We can now try to solve f(x)=V with your favorite nonlinear least squares method.
As an aside, although a poster below recommended simulated annealing, I recommend
against it. THere are some problems it works, but it is a heuristic. When you have
powerful analytic methods such as Gauss-Newton or LM, I say use them. (in my own
experience that is)
A wild guess: A singular value decomposition might do the trick?
I have no idea on how to deal with your missing values, so I'm going to ignore that problem.
There are no unique solutions. To find a best solution you need some sort of a metric to judge them by. I'm going to suppose you want to use a least squares metric, i.e. the best guess values of A and B are those that minimize sum of the numbers [C_ij-(A B)_ij]^2.
One thing you didn't mention is how to determine the value you are going to use for n. In short, we can come up with 'good' solutions if 1 <= n <= b. This is because 1 <= rank(span(C)) <= b. Where rank(span(C)) = the dimension of the column space of C. Note that this is assuming a >= b. To be more correct we would write 1 <= rank(span(C)) <= min(a,b).
Now, supposing that you have chosen n such that 1 <= n <= b. You are going to minimize the residual sum of squares if you chose the columns of A such that span(A) = span(First n eigen vectors of C). If you don't have any other good reasons, just choose the columns of A to be to first n eigen vectors of C. Once you have chosen A, you can get the values of B in the usual linear regression way. I.e. B = (A'A)^(-1)A' C
You have a couple of options. The Levenberg-Marquadt algorithm is generally recognized as the best LS method. A free implementation is available at here. However, if the calculation is fast and you have a decent number of parameters, I would strongly suggest a Monte Carlo method such as simulated annealing.

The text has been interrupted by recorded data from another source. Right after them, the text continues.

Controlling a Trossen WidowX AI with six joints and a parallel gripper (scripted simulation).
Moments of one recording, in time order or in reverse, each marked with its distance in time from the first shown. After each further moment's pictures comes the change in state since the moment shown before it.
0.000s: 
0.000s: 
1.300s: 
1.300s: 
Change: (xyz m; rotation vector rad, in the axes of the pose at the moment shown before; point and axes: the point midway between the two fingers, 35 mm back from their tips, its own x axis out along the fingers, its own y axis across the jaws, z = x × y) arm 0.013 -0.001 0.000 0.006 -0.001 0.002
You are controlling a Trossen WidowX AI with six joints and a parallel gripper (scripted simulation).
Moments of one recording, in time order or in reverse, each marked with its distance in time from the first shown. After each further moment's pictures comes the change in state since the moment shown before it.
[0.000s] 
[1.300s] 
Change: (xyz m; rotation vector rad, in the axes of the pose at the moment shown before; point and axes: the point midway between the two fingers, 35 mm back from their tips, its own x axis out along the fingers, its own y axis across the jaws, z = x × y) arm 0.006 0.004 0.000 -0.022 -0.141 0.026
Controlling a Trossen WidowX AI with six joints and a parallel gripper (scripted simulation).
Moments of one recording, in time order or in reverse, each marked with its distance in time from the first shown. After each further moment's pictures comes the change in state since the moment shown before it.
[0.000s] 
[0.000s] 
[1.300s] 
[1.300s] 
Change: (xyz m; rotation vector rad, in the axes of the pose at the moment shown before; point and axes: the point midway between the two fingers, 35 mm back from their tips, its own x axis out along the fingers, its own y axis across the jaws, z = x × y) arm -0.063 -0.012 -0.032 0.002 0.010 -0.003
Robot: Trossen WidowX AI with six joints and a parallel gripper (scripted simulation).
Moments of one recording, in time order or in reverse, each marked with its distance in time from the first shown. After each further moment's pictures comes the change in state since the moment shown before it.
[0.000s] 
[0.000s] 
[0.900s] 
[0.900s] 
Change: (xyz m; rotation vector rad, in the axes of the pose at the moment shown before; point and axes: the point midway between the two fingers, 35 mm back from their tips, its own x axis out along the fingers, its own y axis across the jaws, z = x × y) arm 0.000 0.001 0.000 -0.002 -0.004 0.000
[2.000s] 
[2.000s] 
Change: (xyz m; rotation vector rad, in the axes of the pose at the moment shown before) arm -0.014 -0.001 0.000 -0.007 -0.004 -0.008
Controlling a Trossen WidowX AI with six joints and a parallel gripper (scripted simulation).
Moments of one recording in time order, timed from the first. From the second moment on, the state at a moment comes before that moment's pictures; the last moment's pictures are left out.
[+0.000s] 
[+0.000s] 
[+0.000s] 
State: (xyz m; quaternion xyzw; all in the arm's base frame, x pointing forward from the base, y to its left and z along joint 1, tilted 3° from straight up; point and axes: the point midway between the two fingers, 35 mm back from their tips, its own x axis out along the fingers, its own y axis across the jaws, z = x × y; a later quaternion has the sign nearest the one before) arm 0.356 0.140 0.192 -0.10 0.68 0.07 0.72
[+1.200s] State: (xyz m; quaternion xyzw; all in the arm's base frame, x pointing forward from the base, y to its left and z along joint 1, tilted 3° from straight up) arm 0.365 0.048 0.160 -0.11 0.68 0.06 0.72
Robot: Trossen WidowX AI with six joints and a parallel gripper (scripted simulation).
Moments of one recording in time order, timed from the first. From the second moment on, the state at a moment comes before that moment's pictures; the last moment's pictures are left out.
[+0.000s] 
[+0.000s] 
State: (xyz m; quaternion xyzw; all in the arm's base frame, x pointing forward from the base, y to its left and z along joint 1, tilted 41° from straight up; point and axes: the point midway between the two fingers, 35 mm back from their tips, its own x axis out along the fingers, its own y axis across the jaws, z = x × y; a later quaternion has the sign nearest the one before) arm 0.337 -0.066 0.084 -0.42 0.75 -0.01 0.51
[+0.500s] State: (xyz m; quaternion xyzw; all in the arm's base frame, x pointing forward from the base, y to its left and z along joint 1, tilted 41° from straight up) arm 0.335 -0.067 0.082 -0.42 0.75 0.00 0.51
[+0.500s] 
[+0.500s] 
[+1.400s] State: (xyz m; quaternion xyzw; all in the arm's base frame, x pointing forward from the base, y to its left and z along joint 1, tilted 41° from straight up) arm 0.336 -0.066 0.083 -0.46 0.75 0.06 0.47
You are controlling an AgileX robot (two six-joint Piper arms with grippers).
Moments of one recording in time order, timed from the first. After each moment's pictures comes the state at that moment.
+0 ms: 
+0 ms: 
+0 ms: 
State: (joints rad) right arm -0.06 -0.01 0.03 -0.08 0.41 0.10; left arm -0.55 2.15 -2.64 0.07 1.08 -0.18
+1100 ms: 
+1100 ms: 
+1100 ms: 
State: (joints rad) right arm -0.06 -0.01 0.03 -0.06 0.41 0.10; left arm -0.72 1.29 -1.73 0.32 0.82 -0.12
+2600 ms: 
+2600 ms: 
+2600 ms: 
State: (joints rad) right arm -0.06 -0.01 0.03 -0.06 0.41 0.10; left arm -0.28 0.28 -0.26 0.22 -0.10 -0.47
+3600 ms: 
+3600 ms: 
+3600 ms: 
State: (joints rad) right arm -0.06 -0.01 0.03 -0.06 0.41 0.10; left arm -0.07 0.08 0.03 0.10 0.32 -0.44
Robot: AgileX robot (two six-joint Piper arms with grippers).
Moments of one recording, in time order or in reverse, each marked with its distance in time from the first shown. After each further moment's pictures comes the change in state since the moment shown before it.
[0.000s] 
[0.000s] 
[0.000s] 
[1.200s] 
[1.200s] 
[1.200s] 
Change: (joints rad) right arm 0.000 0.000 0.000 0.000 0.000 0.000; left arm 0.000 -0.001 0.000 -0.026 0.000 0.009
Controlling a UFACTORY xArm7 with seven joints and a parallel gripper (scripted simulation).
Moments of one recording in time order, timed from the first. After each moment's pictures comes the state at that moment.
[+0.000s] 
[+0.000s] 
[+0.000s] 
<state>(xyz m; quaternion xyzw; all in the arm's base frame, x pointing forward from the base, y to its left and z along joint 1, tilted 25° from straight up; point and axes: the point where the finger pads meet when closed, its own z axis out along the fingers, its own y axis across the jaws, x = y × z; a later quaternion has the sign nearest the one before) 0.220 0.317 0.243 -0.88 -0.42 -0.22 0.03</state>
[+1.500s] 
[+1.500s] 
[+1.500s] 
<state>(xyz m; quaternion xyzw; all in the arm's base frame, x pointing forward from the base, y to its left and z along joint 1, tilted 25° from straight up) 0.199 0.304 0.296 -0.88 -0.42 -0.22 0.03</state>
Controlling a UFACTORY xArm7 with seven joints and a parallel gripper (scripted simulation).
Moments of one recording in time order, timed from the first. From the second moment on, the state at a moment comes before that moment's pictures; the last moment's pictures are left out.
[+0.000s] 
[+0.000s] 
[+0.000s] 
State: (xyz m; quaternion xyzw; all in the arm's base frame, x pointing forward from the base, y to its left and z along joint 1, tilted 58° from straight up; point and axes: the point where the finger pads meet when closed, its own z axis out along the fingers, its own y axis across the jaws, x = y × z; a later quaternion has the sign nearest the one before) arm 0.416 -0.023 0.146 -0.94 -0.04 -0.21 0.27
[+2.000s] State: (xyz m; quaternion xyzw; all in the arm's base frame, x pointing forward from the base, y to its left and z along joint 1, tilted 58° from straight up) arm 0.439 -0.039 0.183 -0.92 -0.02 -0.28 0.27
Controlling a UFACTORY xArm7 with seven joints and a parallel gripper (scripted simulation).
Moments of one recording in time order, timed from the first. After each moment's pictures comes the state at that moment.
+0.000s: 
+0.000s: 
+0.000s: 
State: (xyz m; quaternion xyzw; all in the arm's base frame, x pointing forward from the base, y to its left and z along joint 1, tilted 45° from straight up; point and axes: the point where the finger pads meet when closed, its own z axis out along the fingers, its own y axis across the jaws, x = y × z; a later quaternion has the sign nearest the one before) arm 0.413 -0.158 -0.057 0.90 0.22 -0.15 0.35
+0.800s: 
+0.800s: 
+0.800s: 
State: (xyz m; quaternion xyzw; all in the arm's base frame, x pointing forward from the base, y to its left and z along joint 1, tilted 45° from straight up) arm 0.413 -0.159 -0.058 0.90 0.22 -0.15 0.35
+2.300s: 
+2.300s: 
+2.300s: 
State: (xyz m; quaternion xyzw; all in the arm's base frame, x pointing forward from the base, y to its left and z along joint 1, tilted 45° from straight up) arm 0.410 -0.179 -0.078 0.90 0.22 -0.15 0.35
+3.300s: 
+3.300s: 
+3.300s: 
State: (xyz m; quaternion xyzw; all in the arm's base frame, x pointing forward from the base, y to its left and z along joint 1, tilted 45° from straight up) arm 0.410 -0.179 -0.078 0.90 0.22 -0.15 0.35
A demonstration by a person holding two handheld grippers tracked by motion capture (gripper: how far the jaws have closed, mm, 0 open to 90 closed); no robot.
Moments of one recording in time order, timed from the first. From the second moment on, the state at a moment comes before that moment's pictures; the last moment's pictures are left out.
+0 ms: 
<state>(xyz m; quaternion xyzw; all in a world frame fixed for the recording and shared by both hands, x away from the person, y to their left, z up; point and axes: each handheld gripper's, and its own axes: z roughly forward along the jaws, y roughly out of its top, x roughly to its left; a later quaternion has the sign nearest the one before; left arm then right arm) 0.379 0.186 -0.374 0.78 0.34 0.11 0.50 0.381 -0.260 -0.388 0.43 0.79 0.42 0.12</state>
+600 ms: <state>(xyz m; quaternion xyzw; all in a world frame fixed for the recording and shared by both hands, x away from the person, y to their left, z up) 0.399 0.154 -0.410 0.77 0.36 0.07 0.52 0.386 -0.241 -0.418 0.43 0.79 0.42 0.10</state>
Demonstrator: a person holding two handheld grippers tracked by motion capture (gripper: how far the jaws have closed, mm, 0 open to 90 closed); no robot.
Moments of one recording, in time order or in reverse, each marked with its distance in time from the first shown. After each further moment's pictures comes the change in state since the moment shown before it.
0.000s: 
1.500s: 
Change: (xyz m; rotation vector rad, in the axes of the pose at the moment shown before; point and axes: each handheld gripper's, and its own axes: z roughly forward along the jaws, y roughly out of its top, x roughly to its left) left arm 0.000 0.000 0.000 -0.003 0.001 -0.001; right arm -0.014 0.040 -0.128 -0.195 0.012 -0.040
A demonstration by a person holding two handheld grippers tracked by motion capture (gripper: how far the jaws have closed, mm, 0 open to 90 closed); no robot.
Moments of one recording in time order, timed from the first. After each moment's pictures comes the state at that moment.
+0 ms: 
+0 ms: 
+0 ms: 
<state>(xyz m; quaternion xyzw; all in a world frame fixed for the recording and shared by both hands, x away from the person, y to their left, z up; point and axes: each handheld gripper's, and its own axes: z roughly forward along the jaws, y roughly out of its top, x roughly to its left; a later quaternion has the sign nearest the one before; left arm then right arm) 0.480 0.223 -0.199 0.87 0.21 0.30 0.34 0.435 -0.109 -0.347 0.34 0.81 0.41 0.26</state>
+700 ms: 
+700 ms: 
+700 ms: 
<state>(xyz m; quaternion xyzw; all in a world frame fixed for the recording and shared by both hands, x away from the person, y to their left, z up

You start with some set of parameters in the answer, and then you increase one of them by a random percentage up to a maximum. You then calculate the fitness function for your system. Now, here's the trick. You don't throw away the bad answers. You accept them with a Boltzmann probability distribution.
P = exp(-(x-x0)/T)
where T is a temperature parameter and x-x0 is the current fitness value minus the previous. After x number of iterations, you decrease T by a fixed amount (this is called the cooling schedule). You then repeat this process for another random parameter. As T decreases, fewer poor solutions are chosen, and eventually the procedure becomes a "greedy search" only accepting the solutions that improve the fit. If your system has many free parameters (> 10 or so), this is really the only way to go where you will have any chance of getting to a global minimum. This fitting method takes about 20 minutes to write in code, and a couple of hours to tweak. Hope this helps.
FYI, Wolfram has a nice discussion of this in the context of the traveling salesman problem, and I've been using it very successfully to solve some very difficult global minimization problems. It is slower than LM methods, but much better in most difficult/relatively large cases.
Based on the realization that cutting B to a single column and them removing row with unknowns converts this to very near a known problem, One approach would be to:
seed A with random values.
solve for each column of B independently.
rework the problem to allow solving for each row of A given the B values from step 2.
repeat at step 2 until things settle out.
I have no clue if that is even stable.